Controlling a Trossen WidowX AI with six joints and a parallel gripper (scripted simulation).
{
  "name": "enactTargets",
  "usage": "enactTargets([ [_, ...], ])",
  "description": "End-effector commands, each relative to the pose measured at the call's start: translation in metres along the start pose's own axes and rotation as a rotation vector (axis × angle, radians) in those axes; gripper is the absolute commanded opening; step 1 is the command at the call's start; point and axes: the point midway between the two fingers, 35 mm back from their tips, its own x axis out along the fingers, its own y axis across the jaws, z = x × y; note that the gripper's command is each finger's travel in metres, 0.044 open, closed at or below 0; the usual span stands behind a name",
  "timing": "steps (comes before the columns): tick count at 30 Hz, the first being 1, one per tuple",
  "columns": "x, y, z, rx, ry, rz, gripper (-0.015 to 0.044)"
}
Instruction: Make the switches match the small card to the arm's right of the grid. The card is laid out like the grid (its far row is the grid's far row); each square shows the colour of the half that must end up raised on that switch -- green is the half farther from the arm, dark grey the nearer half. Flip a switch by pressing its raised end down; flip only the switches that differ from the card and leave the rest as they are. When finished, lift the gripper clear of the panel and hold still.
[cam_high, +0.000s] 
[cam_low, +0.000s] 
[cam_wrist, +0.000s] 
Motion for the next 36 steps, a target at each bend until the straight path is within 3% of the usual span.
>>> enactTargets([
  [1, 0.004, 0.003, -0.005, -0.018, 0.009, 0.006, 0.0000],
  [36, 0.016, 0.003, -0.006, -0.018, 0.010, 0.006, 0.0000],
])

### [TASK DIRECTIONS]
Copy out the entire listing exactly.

### [EXPECTED ANSWER]
Controlling a Trossen WidowX AI with six joints and a parallel gripper (scripted simulation).
{
  "name": "enactTargets",
  "usage": "enactTargets([ [_, ...], ])",
  "description": "End-effector commands, each relative to the pose measured at the call's start: translation in metres along the start pose's own axes and rotation as a rotation vector (axis × angle, radians) in those axes; gripper is the absolute commanded opening; step 1 is the command at the call's start; point and axes: the point midway between the two fingers, 35 mm back from their tips, its own x axis out along the fingers, its own y axis across the jaws, z = x × y; note that the gripper's command is each finger's travel in metres, 0.044 open, closed at or below 0; the usual span stands behind a name",
  "timing": "steps (comes before the columns): tick count at 30 Hz, the first being 1, one per tuple",
  "columns": "x, y, z, rx, ry, rz, gripper (-0.015 to 0.044)"
}
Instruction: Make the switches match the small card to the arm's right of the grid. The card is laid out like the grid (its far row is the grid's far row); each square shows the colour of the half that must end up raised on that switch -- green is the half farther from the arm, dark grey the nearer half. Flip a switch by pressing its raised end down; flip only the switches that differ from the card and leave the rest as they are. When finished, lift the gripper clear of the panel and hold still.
[cam_high, +0.000s] 
[cam_low, +0.000s] 
[cam_wrist, +0.000s] 
Motion for the next 36 steps, a target at each bend until the straight path is within 3% of the usual span.
>>> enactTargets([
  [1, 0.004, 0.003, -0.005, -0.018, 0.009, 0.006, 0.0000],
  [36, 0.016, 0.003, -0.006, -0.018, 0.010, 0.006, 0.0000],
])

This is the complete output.